Absolute Hodge implies Galois invariant?

Question

Let $X$ be an Abelian variety defined over a number field $K$, suppose that it has a good reduction over a fine place $\mathfrak{p}$ of $K$. Let $G_{\mathfrak{p}}$ be the local Galois group for $K_{\mathfrak{p}}$. Let $s$ be a Hodge cycle in $H^n_{B}(X^{an}, \mathbb{Q})$, the Betti cohomology. By comparison theorem there is a canonical isomorphism $H^n_{B}(X^{an}, \mathbb{Q})\otimes \mathbb{Q}_p\cong H^n_{et}(X,\mathbb{Q}_p)$, where the right hand side of the equation is the etale cohomology.

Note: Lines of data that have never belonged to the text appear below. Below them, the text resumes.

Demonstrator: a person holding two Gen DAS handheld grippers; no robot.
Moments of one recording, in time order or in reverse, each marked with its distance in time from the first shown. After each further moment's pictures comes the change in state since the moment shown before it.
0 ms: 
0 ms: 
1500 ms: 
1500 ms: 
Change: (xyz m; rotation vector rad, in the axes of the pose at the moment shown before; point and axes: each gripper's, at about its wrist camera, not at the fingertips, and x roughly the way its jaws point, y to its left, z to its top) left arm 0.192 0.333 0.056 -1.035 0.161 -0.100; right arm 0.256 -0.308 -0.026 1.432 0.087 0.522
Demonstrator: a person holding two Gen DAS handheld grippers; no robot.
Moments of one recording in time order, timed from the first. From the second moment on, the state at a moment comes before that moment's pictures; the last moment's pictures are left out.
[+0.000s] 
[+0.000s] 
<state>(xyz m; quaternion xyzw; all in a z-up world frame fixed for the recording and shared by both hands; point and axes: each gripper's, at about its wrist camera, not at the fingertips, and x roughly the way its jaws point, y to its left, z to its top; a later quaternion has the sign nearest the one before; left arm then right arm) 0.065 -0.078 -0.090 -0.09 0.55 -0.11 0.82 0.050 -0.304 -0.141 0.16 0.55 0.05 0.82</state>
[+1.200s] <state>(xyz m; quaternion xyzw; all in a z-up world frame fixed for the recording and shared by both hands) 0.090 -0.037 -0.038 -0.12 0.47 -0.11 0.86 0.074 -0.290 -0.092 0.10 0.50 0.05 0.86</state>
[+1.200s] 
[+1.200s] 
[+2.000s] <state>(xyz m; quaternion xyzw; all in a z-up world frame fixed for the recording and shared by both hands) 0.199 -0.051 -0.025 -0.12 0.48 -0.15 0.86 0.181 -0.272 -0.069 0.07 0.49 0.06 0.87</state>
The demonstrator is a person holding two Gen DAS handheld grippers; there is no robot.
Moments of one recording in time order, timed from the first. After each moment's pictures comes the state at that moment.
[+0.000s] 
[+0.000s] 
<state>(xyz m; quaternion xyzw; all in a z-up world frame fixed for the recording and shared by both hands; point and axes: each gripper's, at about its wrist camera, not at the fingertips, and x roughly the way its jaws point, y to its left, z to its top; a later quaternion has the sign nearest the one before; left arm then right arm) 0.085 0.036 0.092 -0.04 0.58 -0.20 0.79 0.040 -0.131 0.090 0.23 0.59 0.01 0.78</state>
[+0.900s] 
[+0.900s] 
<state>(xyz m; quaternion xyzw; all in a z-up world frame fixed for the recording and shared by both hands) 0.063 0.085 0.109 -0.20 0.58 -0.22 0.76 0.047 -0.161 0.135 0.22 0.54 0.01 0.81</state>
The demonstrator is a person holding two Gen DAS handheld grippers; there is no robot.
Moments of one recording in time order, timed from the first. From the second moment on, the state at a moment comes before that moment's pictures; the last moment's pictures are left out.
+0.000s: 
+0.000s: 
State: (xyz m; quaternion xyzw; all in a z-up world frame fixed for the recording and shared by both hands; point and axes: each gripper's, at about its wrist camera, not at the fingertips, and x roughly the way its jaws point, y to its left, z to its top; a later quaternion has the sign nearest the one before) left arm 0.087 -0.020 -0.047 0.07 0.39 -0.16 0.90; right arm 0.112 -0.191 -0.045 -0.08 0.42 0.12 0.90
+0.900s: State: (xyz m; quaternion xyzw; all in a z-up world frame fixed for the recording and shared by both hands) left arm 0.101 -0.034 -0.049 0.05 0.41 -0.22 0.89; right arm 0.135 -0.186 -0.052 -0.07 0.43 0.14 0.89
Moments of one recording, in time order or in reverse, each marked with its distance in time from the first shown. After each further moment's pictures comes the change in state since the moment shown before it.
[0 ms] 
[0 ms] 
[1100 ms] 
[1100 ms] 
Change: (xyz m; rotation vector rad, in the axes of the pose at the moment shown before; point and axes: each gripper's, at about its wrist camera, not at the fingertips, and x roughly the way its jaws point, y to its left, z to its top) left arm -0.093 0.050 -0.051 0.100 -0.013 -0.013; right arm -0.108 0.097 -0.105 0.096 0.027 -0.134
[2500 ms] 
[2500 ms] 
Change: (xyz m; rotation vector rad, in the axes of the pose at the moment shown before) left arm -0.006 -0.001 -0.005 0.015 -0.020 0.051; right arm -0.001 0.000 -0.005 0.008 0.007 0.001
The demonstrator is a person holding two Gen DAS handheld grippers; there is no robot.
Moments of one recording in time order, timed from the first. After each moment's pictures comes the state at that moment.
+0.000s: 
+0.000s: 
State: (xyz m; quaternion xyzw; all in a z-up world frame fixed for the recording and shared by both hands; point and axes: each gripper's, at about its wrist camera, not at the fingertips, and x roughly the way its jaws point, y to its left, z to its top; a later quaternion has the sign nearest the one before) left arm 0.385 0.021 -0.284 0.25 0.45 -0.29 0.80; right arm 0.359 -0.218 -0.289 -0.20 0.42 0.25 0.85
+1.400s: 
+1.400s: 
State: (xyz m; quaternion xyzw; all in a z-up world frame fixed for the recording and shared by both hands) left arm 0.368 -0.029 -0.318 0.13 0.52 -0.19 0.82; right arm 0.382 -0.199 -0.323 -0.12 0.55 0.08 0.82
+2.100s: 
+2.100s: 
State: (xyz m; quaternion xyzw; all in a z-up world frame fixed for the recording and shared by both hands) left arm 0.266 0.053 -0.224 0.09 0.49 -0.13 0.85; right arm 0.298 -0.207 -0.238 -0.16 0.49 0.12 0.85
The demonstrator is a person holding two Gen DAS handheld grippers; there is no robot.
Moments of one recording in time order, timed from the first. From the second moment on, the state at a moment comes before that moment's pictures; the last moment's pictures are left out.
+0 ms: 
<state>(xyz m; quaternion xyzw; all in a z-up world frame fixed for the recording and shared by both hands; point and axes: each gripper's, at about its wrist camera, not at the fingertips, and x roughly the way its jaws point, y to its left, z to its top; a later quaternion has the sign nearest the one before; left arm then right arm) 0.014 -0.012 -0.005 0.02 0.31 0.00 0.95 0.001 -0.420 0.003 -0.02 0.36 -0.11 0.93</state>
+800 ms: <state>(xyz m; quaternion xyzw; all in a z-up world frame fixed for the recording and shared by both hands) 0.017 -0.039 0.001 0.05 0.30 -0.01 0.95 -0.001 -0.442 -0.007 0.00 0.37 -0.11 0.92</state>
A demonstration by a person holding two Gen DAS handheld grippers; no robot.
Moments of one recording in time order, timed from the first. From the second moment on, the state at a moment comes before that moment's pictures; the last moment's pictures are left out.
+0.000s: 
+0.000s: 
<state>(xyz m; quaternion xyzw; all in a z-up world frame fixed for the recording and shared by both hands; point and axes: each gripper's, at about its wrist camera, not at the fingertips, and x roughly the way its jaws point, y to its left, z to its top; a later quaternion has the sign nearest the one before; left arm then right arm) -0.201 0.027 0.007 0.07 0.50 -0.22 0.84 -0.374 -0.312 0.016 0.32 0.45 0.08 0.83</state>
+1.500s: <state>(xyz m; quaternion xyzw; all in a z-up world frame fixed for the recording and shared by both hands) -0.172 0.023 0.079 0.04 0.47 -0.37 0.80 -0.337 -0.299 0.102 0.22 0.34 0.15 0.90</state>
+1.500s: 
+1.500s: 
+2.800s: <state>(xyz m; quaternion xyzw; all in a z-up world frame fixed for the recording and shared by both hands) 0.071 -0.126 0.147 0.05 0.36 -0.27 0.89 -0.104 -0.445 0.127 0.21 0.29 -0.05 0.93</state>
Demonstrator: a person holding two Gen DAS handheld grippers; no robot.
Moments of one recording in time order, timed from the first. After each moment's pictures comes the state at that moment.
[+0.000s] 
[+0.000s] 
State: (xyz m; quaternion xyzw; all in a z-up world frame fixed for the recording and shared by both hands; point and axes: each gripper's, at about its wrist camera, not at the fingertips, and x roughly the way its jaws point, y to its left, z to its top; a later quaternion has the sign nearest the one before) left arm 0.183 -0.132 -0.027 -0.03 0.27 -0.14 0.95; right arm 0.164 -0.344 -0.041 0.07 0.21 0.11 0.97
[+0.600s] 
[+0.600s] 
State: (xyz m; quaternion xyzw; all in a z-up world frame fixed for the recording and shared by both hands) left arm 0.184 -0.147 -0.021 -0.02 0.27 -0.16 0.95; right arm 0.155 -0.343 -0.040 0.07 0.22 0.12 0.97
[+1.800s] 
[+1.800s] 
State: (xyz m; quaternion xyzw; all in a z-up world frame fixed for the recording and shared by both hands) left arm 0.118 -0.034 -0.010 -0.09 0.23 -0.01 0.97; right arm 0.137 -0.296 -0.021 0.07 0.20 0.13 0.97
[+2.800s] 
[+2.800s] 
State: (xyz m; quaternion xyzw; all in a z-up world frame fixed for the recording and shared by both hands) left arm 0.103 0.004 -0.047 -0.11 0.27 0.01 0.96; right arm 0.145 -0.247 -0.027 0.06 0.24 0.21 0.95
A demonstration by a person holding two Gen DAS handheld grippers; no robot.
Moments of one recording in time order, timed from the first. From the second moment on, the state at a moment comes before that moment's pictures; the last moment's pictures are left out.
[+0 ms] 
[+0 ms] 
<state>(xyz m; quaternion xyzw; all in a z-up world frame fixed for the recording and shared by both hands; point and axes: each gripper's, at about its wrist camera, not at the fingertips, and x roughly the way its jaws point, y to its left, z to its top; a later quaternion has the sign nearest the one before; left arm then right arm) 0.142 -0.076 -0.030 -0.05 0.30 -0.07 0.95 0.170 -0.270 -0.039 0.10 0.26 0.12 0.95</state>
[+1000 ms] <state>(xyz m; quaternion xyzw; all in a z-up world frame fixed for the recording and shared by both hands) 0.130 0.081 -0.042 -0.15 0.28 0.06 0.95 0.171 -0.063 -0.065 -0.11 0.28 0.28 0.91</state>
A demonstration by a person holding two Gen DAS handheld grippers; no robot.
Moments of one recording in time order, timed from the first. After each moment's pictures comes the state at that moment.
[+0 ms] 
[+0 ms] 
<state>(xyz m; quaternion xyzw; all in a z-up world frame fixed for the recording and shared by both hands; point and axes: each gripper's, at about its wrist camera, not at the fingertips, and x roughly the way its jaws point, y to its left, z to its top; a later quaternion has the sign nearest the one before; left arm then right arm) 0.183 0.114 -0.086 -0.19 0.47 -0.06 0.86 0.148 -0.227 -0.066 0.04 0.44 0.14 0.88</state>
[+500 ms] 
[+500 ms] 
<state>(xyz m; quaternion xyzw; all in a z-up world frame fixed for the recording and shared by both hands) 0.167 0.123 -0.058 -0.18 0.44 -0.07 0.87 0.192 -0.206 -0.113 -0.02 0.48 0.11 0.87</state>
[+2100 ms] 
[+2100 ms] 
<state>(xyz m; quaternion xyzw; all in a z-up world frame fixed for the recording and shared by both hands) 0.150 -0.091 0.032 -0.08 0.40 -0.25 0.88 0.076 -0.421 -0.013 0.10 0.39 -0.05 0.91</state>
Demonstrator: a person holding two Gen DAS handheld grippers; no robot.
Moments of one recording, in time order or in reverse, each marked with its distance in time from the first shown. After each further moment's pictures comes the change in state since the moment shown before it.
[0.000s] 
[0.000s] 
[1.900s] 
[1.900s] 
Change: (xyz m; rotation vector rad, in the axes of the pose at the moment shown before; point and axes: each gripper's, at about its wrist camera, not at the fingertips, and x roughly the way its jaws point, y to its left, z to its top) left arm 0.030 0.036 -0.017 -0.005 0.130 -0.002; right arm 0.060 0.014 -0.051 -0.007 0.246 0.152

So via this isomorphism, $s$ corresponds to a etale cycle $s_{et}$. Then Does Deligne's absolute Hodge theory implies that $s_{et}$ is fixed by a finite index subgroup of $G_{\mathfrak{p}}$.

Answer 1

This is Proposition 2.9(b) of Deligne's 1982 notes.

Answer 2

I guess $X = A$, and for the étale cohomology you change base to $\bar{K}$. The answer is then: yes, by definition. (At first, Deligne–Milne define absolute Hodge cycles over algebraically closed fields. Then, for general fields, they ask the étale component to be Galois invariant.)

Let $\mathrm{MT}$ denote the Mumford–Tate group of $H_{B}^{n}(X^{an},\mathbb{Q})$. Then $s$ is invariant under $\mathrm{MT}$. Let $G_{p}^{\circ}$ be the connected component of the Zariski closure of the image of the Galois group under the representation on $H_{et}^{n}(X_{\bar{K}}, \mathbb{Q}_{p})$.

Using the fact that the étale component of absolute Hodge cycles is Galois invariant, we get the following corollary: Deligne's theorem shows (for abelian varieties) that Hodge = absolute Hodge, hence $$G_{\mathfrak{p}} \subset \mathrm{MT} \otimes_{\mathbb{Q}} \mathbb{Q}_{p}.$$ This is precisely because the group $G_{p}^{\circ}$ must fix at least all the étale components of the absolute Hodge cycles (which, by the theorem are precisely the $\mathrm{MT}$-invariants).